Fixed patch for 2.2.x (which does not use mod_proxy's child_init() run before mod_proxy_balancer's...).
Comment 13 Ruediger Pluem 2015-01-06 08:40:05 UTC
(In reply to Yann Ylavic from comment #10)
> Created attachment 32341 [details]
> Don't put normal (non balancer-member) workers in error (trunk/2.4.x)
> 
> This patch should prevent httpd from putting workers which are *not*
> load-balancer members in error state, since we don't want the retry timeout
> to be applied when there is no alternative to connect to.

-1 as this being hardcoded. This can be already done with retry=0. We may discuss to set retry=0 as a default value in this case if not set explicitly. It may make sense to put even a single backend in error state for some time to give the backend some time to recover without new requests sent to it and have them blocked at the reverse proxy layer.
Comment 14 Yann Ylavic 2015-01-06 11:37:40 UTC
(In reply to Ruediger Pluem from comment #13)
> (In reply to Yann Ylavic from comment #10)
> > Created attachment 32341 [details]
> > Don't put normal (non balancer-member) workers in error (trunk/2.4.x)
> > 
> > This patch should prevent httpd from putting workers which are *not*
> > load-balancer members in error state, since we don't want the retry timeout
> > to be applied when there is no alternative to connect to.
> 
> -1 as this being hardcoded. This can be already done with retry=0. We may
> discuss to set retry=0 as a default value in this case if not set
> explicitly.
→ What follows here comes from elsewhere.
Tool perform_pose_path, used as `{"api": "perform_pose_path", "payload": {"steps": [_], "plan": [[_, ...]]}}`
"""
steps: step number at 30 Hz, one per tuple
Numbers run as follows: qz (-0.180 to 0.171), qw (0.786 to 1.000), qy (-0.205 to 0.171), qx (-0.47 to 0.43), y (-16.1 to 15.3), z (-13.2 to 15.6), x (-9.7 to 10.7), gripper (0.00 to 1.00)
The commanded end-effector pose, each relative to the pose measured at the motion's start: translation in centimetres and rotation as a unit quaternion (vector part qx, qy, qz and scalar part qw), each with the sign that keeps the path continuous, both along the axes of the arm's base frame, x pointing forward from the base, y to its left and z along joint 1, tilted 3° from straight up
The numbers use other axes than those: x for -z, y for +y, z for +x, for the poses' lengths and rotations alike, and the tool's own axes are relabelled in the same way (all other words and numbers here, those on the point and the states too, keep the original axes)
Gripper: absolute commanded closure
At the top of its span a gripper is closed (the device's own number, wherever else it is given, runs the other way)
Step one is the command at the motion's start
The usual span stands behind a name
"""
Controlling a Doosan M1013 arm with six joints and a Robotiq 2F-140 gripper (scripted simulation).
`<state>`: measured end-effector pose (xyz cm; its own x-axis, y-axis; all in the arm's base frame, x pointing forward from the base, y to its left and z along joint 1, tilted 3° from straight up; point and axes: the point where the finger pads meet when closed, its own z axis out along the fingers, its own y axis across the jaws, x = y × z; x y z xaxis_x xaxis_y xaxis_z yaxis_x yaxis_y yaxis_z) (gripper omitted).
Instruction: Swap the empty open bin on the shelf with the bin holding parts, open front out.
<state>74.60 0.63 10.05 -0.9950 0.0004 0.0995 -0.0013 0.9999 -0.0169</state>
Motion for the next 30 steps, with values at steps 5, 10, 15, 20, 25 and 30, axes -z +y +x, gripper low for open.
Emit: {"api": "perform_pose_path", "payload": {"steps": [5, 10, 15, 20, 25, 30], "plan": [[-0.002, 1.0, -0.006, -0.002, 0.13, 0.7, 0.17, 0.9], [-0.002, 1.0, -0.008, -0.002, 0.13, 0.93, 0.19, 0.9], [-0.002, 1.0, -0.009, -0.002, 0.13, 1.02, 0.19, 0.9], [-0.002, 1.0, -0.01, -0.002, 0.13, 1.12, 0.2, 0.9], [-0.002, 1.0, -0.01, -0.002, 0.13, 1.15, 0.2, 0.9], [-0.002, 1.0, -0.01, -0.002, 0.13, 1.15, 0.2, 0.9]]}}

It may make sense to put even a single backend in error state
> for some time to give the backend some time to recover without new requests
> sent to it and have them blocked at the reverse proxy layer.

Nothing is hardcoded here, the default being still status=-I for balancer-members, but changed to status=+I for the standalone workers (but it can still be opt-out).
This is indeed debatable, the backend's time-to-recover argument is right/real, but there is no status=+I vs retry=0 here, both would change the default behaviour (is that acceptable?).

The only difference (I see) between status=+I and retry=0 is the logging of the worker's error/recovery states (in addition to the protocol/socket error).
I think this logging should be done only for status=-I workers (hence +I should ignore any error, not only those from connect()/handshake, eg. failon{status,timeout} or 500/503...).
This is at least what I did (try to) implement in this patch, so that users with simple workers don't bother (including logs) with recovery period if they configured so (or by default, if acceptable).
Comment 15 Ruediger Pluem 2015-01-06 18:47:52 UTC
(In reply to Yann Ylavic from comment #14)
> (In reply to Ruediger Pluem from comment #13)
> > (In reply to Yann Ylavic from comment #10)
> > > Created attachment 32341 [details]
> > > Don't put normal (non balancer-member) workers in error (trunk/2.4.x)
> > > 
> > > This patch should prevent httpd from putting workers which are *not*
> > > load-balancer members in error state, since we don't want the retry timeout
> > > to be applied when there is no alternative to connect to.
> > 
> > -1 as this being hardcoded. This can be already done with retry=0. We may
> > discuss to set retry=0 as a default value in this case if not set
> > explicitly. It may make sense to put even a single backend in error state
> > for some time to give the backend some time to recover without new requests
> > sent to it and have them blocked at the reverse proxy layer.
> 
> Nothing is hardcoded here, the default being still status=-I for
> balancer-members, but changed to status=+I for the standalone workers (but
> it can still be opt-out).

Sorry I misread the patch here. So no worries. As said changing the default makes sense for trunk. As this setup can already be reached by explicit configuration I would not backport it.
Comment 16 Yann Ylavic 2015-01-07 10:46:34 UTC
Thanks Rüdiger for the (new) review, commited in r1650028 (trunk).

Regarding this PR, for 2.4.x or 2.2.x, the default remains the error state (quarantine) during "retry" seconds (for connect(), 500/503 or failon{status,timeout} errors).

It can be changed with :
 ProxyPass/ProxySet ... status=+i retry=0
Comment 17 metatechbe 2015-02-10 13:45:42 UTC
Here is more information regarding our problem.  It is not a Solaris 11 bug but a Solaris 11 security hardening.

In Solaris 10, the ougoing TCP ports were chosen sequentially.
In Solaris 11, probably to implement RFC 6056 "Recommendations for Transport-Protocol Port Randomization", TCP ports are randomly chosen.
But the randomization does not guarantee that the port is not reused within 4 minutes (2 x the TCP Maximum Segment Lifetime, specified in RFC 1122)

The problem is occurring when the server-side of the TCP connection is closing the connection first, for instance when the HTTP Keep-Alive is disabled with the HTTP header "Connection: closed".  In this case, the TCP connection stays in the TIME_WAIT state for a short period on the server-side, but the TCP connection is immediately CLOSED on the client side.  The Solaris server accepts a new connection anyway, but the Cisco PIX and ACE firewall in between rejects them.

A more detailed explanation is available here :				 
http://blog.davidvassallo.me/2010/07/13/time_wait-and-port-reuse/

The RFC6191 specifies that TCP timestamps defined in RFC 1323 can be used to shorten the TIME_WAIT period for a socket.

To activate it under Solaris, run the following command on the machine initiating the TCP connections : 
sudo ndd -set /dev/tcp tcp_tstamp_always 1
 
The firewall must use this TCP field in its heuristics to make it work however.

Otherwise, it is possible to disable port randomization on Solaris 11 by adding the following line in /etc/system and rebooting the system :

set ip:tcp_random_anon_port=0